Retype nothing except the lines below from the one with "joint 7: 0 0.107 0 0" through the one with "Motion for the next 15", exactly, with images left out.

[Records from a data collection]
+++
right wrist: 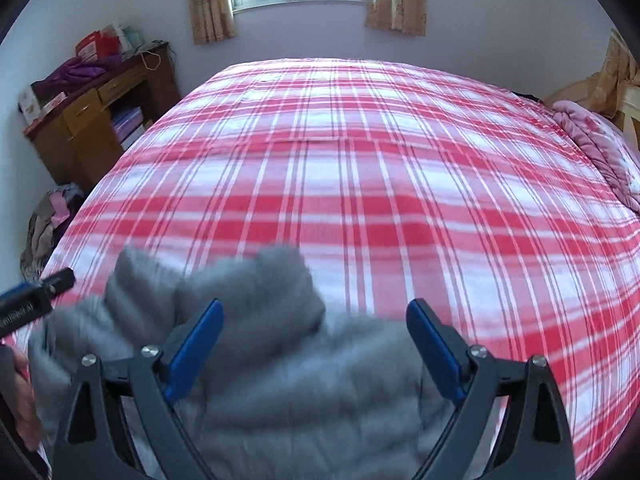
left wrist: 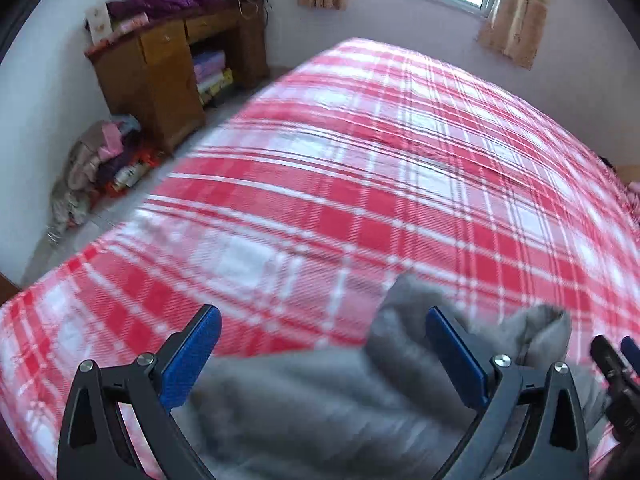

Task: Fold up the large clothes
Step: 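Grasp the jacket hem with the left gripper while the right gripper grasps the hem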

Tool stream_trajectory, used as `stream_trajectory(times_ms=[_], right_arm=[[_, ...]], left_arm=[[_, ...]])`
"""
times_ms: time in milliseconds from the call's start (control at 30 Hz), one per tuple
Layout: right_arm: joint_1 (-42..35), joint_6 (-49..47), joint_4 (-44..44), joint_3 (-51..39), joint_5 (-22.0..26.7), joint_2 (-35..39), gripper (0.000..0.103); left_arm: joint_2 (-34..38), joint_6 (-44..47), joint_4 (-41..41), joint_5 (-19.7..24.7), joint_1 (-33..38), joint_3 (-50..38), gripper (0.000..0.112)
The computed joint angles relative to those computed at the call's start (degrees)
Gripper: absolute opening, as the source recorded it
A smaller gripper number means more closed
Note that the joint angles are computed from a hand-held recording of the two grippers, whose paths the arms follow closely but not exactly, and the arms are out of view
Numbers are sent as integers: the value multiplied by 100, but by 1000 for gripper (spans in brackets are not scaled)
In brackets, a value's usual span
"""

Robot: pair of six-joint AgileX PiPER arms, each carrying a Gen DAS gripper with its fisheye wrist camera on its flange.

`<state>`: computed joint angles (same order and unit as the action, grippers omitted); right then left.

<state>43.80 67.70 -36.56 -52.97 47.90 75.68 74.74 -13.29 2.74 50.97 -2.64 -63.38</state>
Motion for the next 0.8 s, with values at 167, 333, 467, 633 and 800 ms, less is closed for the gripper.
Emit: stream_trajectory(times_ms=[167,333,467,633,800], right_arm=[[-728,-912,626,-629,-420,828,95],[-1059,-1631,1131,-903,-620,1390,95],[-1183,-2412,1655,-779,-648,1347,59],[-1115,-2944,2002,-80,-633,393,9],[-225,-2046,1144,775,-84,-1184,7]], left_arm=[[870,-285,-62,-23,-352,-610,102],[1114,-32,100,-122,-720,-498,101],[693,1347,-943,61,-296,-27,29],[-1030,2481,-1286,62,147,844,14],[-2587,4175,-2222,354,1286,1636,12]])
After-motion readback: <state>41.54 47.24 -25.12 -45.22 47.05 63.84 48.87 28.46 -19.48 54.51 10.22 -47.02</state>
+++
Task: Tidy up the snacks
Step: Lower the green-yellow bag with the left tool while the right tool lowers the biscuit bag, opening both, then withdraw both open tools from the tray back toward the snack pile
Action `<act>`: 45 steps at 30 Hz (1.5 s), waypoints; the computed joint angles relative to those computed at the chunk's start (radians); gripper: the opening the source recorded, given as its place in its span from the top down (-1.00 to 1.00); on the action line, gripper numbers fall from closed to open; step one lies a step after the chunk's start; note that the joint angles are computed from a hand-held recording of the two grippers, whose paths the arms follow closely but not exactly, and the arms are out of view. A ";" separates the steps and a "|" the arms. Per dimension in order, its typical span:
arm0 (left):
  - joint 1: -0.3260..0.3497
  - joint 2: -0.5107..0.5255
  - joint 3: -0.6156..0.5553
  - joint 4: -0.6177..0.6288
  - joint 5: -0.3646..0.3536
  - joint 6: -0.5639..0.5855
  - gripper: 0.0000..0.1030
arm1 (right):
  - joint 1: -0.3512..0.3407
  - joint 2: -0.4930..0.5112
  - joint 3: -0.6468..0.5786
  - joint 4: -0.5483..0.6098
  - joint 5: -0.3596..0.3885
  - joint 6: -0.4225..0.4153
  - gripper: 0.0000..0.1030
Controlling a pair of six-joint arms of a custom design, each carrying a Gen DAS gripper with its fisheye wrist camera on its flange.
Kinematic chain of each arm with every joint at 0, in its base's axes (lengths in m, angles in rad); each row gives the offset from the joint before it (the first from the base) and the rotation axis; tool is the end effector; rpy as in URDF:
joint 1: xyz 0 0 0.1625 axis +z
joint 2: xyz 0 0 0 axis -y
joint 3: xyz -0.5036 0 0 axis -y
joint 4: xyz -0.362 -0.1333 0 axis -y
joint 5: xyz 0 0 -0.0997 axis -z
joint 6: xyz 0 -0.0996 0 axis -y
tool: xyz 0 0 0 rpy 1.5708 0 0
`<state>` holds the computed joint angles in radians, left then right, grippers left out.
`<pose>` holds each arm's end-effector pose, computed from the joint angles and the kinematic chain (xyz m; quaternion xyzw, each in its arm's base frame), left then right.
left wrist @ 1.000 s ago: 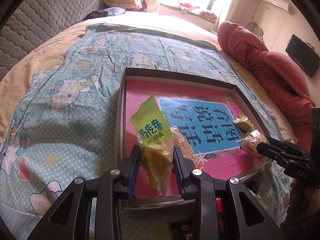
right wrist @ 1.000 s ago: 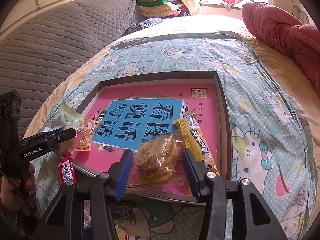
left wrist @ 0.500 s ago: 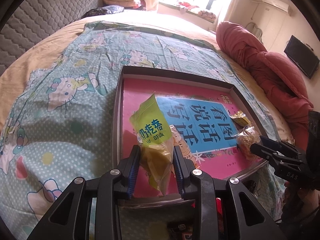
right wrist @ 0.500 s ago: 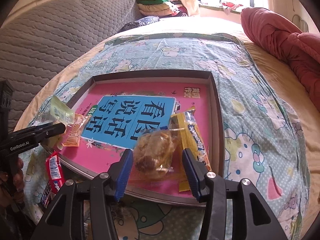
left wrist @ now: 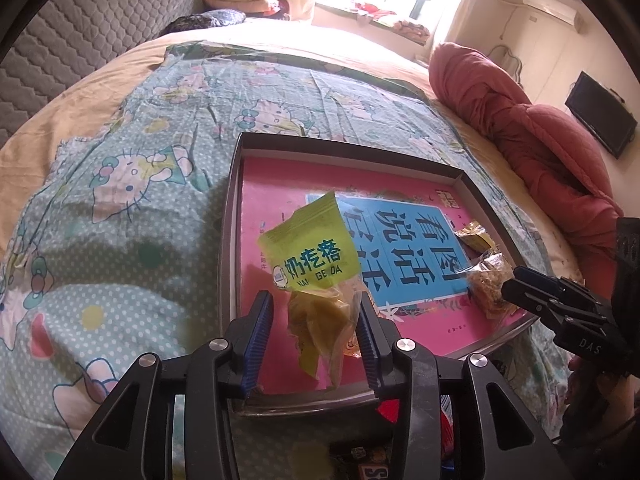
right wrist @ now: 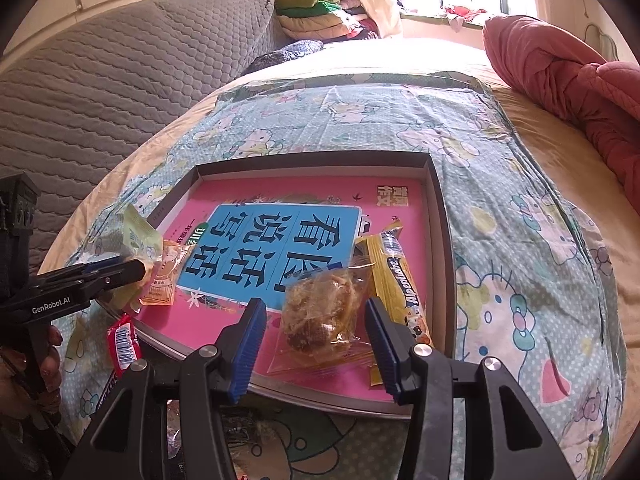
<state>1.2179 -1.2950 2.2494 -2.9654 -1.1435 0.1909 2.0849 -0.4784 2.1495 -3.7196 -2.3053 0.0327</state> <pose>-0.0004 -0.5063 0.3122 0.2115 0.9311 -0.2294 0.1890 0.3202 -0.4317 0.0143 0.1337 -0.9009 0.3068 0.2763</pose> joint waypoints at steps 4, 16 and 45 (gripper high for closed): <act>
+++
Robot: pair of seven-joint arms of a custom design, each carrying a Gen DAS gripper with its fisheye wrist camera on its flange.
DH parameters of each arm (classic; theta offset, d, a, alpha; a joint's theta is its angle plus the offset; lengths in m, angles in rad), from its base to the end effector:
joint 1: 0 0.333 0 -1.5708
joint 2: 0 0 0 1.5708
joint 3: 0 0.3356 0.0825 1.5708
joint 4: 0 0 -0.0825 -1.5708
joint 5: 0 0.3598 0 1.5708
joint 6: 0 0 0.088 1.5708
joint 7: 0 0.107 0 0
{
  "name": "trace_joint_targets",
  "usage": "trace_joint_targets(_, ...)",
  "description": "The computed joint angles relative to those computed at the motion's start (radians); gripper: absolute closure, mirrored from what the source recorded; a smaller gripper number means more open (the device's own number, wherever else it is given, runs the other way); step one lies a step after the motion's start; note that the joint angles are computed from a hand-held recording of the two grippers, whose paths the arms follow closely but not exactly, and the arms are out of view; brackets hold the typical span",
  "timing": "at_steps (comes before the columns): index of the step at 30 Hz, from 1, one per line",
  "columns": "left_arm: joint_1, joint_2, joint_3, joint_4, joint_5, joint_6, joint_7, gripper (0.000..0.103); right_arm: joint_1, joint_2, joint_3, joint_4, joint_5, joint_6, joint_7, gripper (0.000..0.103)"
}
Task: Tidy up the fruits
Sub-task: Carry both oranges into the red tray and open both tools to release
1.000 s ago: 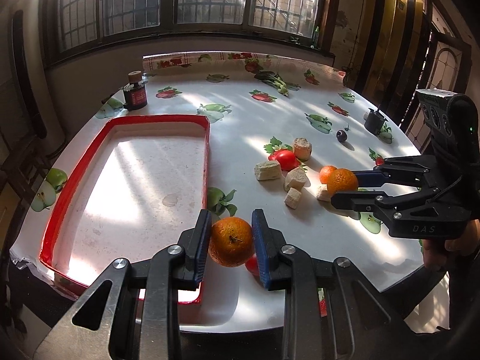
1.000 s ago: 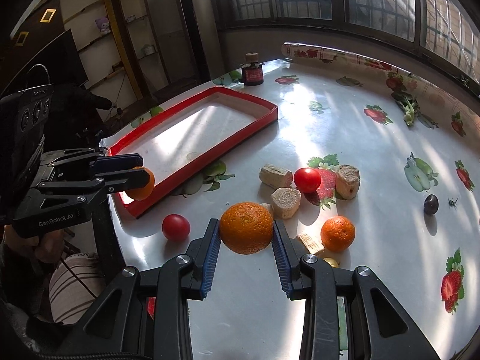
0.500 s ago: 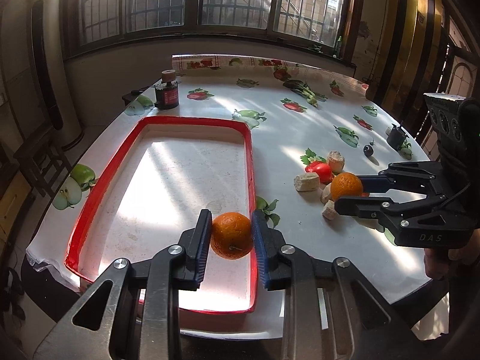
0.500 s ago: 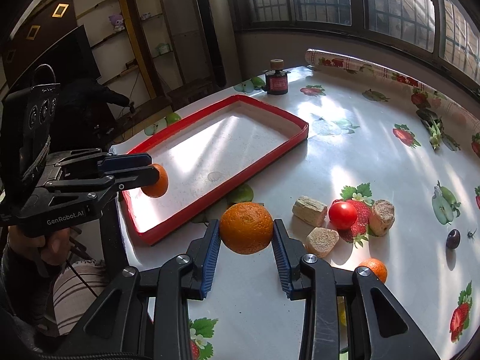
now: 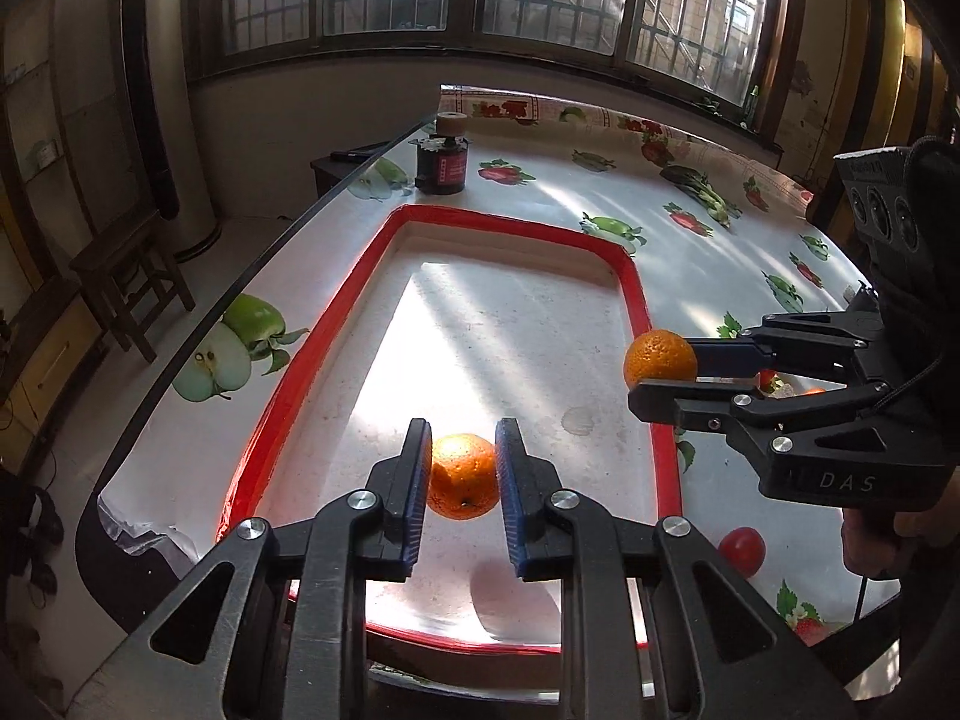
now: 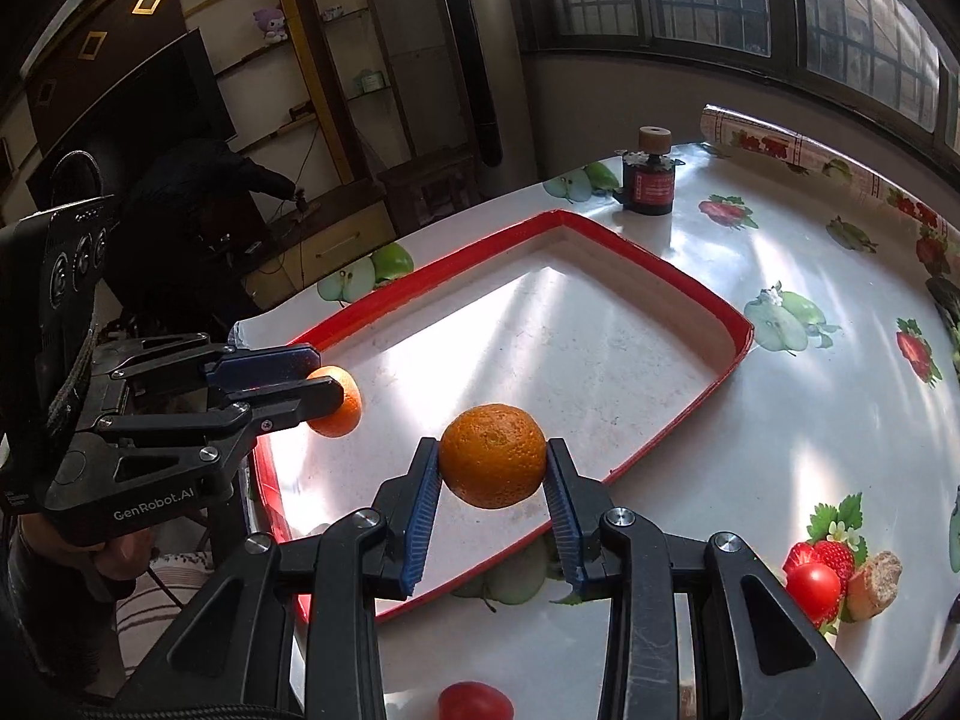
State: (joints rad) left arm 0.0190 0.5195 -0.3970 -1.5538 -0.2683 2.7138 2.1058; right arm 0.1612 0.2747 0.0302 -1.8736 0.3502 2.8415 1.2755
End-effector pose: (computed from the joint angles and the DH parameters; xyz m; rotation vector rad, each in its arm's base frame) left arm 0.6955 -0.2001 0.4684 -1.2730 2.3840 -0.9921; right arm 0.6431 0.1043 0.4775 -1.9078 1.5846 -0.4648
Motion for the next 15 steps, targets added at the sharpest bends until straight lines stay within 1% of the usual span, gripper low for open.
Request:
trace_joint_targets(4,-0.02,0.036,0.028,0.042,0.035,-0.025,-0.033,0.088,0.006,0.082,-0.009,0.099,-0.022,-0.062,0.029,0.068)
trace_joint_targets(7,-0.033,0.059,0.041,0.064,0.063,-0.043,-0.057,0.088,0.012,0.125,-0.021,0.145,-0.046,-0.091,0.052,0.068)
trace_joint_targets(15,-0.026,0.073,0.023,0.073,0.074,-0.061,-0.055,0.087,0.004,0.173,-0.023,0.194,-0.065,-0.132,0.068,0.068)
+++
• Completed exercise:
joint 7: 0 0.107 0 0
{
  "name": "trace_joint_targets",
  "usage": "trace_joint_targets(_, ...)",
  "description": "The computed joint angles relative to those computed at the motion's start (radians); gripper: absolute closure, mirrored from what the source recorded; a smaller gripper number means more open (the device's own number, wherever else it is given, runs the other way); step one lies a step after the motion's start; note that the joint angles are computed from a hand-held recording of the two grippers, whose paths the arms follow closely but not exactly, and the arms are out of view; brackets hold the typical span",
  "timing": "at_steps (comes before the columns): index of the step at 30 Hz, from 1, one per line",
  "columns": "left_arm: joint_1, joint_2, joint_3, joint_4, joint_5, joint_6, joint_7, gripper (0.000..0.103); right_arm: joint_1, joint_2, joint_3, joint_4, joint_5, joint_6, joint_7, gripper (0.000..0.103)"
}
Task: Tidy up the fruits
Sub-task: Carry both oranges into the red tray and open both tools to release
1.000 s ago: 
1.000 s ago: 
0.500 s ago: 
0.500 s ago: 
now: 
now: 
State: (joints rad) left arm 0.0190 0.5195 -0.3970 -1.5538 -0.2683 2.7138 2.1058; right arm 0.1612 0.2747 0.0302 -1.8736 0.3502 2.8415 1.2755
End-effector pose: (computed from the joint angles and the DH parameters; xyz m; rotation vector rad, each in its arm's base frame) left arm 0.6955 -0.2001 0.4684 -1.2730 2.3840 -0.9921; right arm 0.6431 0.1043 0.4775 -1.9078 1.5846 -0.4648
Motion for the next 15 steps, targets added at the sharpest bends until straight lines stay within 1% of the usual span, gripper low for open.

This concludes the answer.